What you have to do -
Copy out the data exactly, leaving the pictures behind.

Excerpted records -
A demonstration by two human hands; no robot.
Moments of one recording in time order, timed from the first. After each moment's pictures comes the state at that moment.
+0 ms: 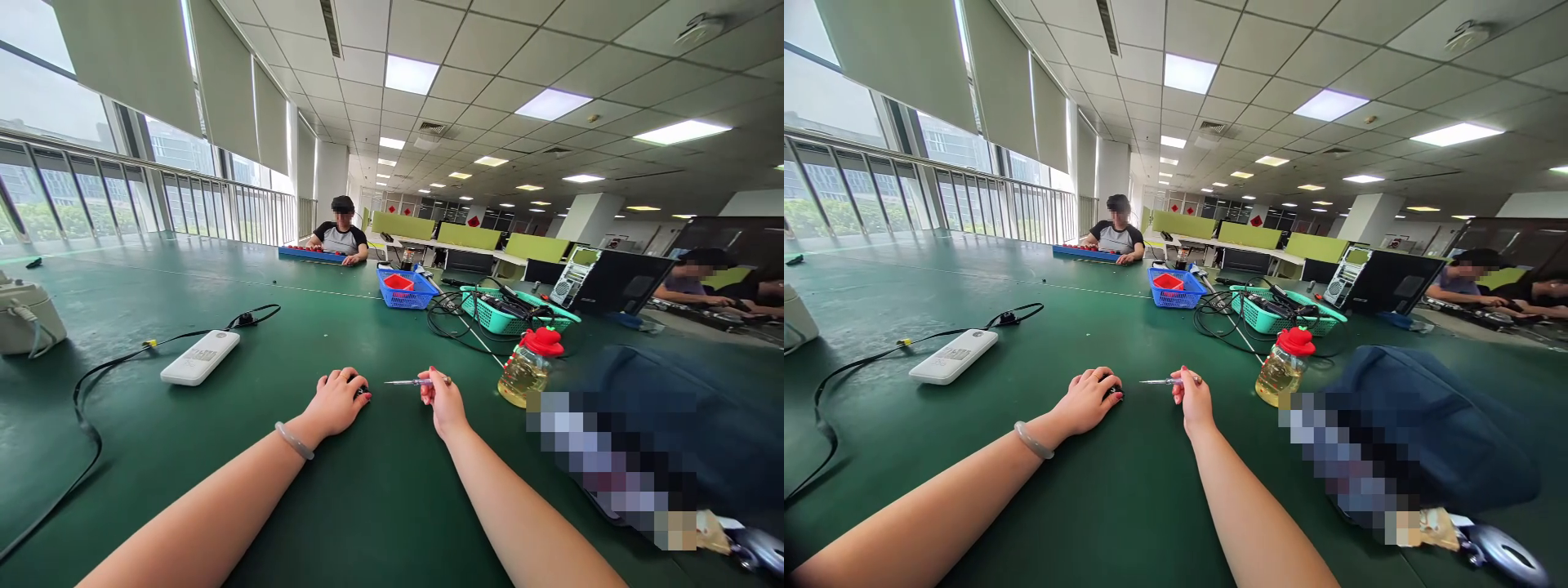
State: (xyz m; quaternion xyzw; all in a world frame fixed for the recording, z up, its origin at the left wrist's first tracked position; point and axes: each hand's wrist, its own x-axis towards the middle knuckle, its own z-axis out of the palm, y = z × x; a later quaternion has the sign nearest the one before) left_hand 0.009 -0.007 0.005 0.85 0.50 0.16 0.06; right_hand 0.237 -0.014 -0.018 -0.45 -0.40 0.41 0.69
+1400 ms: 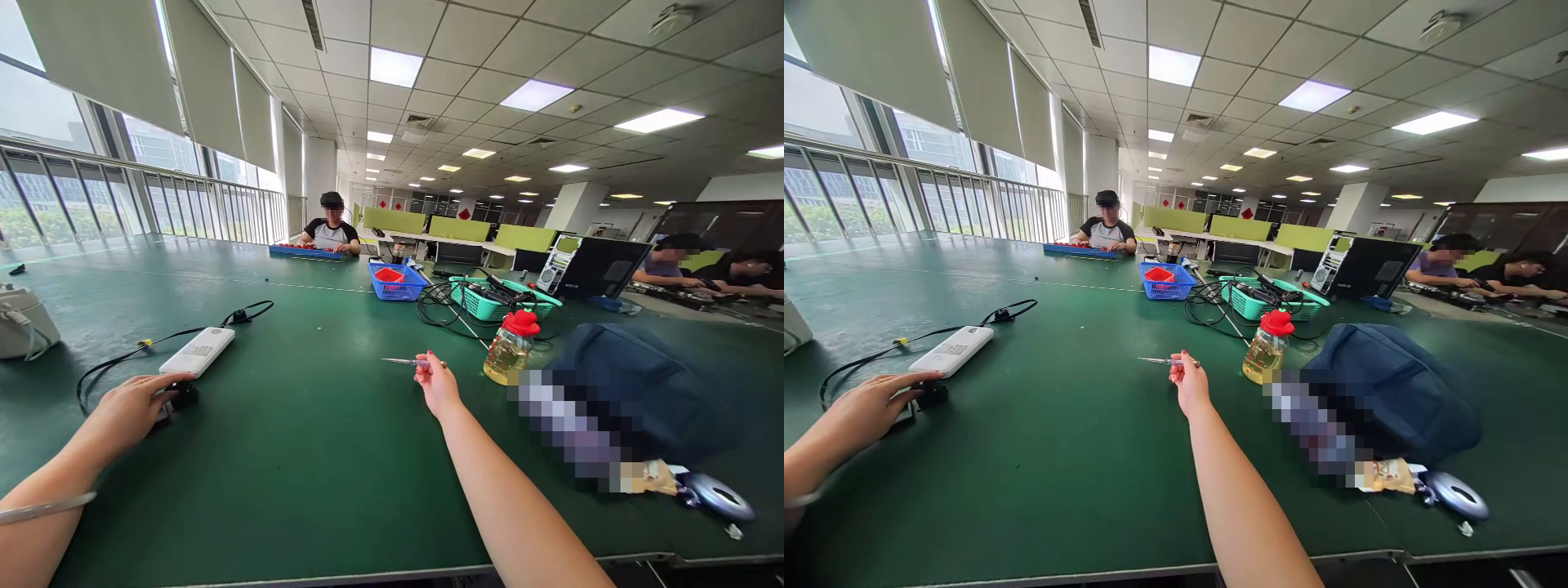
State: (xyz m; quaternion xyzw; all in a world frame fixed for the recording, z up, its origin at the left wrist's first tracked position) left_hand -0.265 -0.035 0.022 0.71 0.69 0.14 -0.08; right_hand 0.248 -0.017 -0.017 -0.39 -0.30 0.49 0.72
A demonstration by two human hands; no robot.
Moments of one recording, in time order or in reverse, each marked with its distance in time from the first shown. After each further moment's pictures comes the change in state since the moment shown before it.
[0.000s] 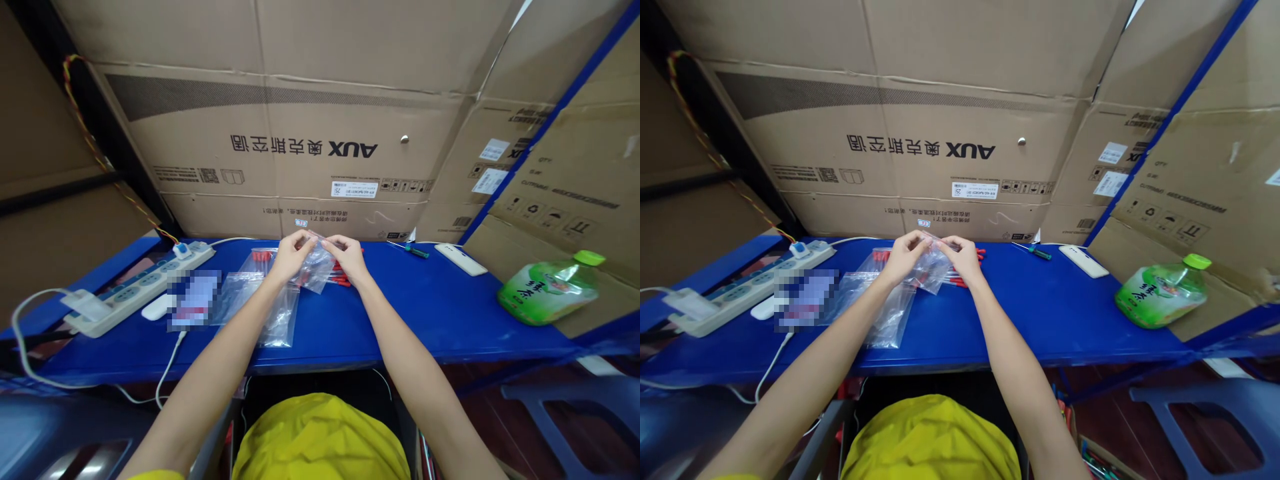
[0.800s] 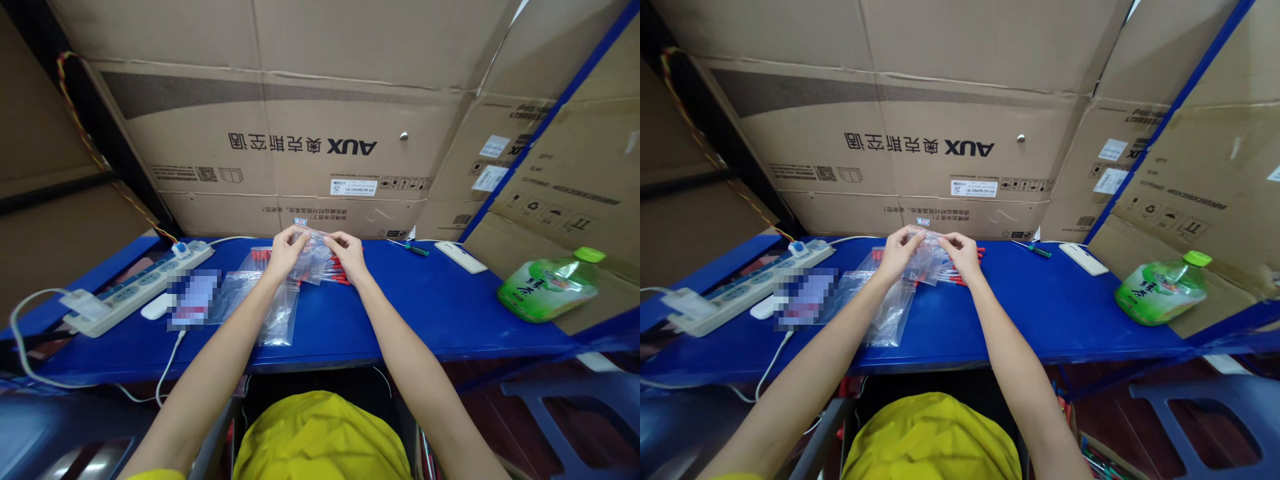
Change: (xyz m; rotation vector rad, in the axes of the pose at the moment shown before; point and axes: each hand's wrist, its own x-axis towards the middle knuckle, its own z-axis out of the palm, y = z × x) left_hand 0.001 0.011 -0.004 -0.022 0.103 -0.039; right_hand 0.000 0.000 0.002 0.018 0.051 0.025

Written response -
A demonstration by two human hands; no robot.
Moments of one recording in time order, timed from the first. After each moment's pictures comes the state at that moment.
+0 ms: 
State: (xyz m; quaternion xyzw; all in a world frame fixed for the recording, z up, its origin at the left wrist's first tracked position; point and axes: each hand's wrist, its own x-axis towards the middle knuckle, its own z-axis out of the palm, y = z × x; a later quaternion has the sign nearest the one before) left_hand 0.009 -0.007 0.005 0.85 0.50 0.16 0.06; right_hand 0.237 -0.014 -0.018 -0.45 -0.40 0.41 0.69
+1400 ms: 
State: (xyz m; quaternion xyzw; all in a world frame fixed for the recording, z up, its origin at the left wrist's first tracked position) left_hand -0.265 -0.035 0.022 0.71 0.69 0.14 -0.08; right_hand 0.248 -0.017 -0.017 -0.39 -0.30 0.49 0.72
A demonstration by two human hands; no robot.
Moments of one recording, in time order or in reverse, each marked with its distance in time from the first shown. After each further moment's pictures comes the change in state since the moment shown before it.
[0.000s] 
[0.800s] 
Change: (xyz m; rotation vector rad, in the axes of the pose at the moment shown before; point and axes: each hand's wrist, its own x-axis towards the middle knuckle, its own z-axis out of the palm, y = z × x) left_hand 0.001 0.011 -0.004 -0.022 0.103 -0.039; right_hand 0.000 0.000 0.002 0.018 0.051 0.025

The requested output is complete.